Work required => Working from the records below, repeat exactly the lines starting at the line that contains "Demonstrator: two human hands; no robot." and ending at the line that contains "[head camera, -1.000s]", inclusive.

Given records =>
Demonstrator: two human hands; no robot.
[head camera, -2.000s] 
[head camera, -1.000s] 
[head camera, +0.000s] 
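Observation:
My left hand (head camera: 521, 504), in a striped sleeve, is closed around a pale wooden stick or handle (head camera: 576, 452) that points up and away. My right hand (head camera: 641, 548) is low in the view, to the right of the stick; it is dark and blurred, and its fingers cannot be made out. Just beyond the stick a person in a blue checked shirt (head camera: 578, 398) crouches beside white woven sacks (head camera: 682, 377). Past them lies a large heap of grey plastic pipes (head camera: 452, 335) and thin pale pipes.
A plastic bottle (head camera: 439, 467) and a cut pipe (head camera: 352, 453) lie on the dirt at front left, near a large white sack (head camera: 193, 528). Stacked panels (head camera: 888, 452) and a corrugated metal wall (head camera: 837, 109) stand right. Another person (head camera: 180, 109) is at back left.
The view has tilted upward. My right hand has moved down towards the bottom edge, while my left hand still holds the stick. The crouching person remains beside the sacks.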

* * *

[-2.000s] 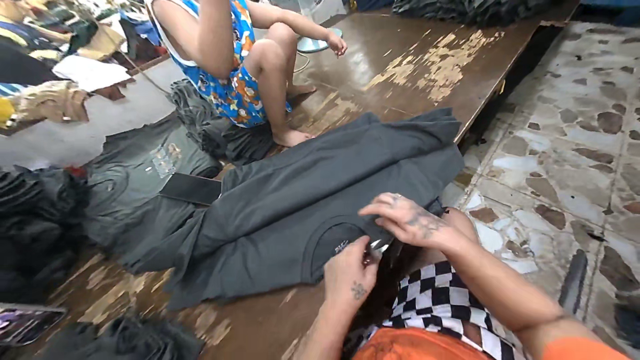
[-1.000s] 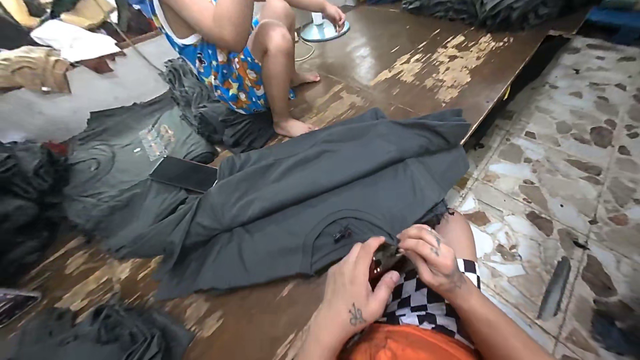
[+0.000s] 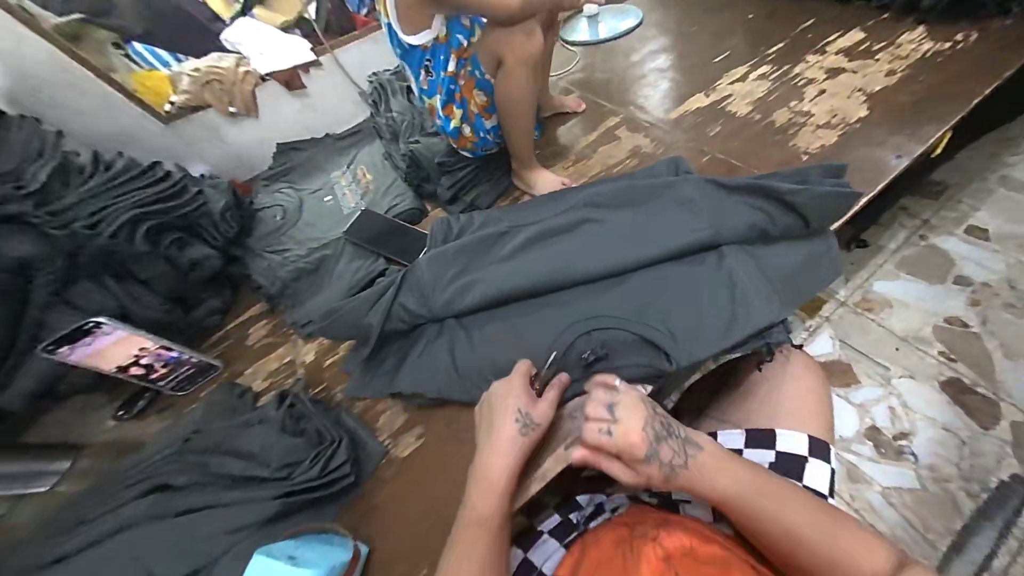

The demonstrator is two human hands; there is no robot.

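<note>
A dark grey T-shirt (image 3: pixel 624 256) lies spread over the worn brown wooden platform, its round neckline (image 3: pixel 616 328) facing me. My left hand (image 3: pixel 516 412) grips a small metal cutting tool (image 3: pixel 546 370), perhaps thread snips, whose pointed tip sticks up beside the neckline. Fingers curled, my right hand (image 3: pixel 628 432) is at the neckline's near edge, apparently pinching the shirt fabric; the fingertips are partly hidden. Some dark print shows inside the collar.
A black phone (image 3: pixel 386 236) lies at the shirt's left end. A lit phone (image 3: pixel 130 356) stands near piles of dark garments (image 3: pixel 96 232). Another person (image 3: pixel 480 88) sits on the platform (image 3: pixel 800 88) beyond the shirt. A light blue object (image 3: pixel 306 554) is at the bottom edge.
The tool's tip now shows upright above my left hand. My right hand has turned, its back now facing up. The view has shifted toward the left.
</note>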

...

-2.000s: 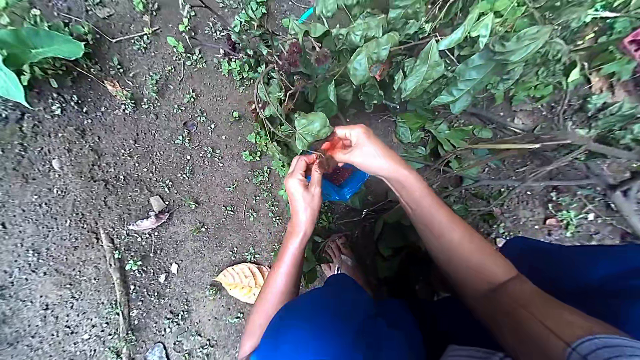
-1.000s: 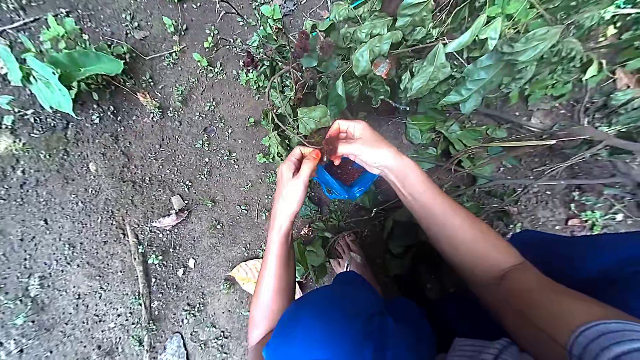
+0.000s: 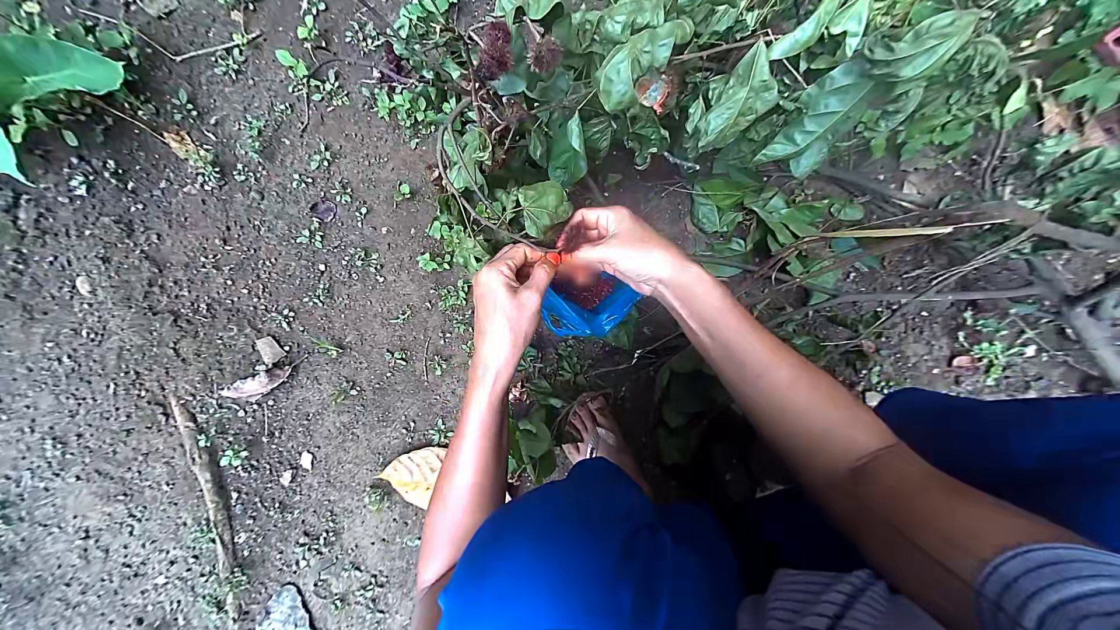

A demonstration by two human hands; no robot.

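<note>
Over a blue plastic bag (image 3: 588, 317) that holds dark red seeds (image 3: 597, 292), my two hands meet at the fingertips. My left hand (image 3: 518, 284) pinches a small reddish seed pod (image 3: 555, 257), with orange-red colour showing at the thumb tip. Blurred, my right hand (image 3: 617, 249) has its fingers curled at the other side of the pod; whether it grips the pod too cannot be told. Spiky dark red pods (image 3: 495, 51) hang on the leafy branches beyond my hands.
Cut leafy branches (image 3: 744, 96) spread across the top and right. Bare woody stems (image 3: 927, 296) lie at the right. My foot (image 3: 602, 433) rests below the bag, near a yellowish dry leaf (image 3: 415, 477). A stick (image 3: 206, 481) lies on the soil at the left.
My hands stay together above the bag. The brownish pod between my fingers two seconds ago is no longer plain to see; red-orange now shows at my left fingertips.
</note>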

Result for this task =>
Demonstrator: two human hands; no robot.
[head camera, -2.000s] 
[head camera, -1.000s] 

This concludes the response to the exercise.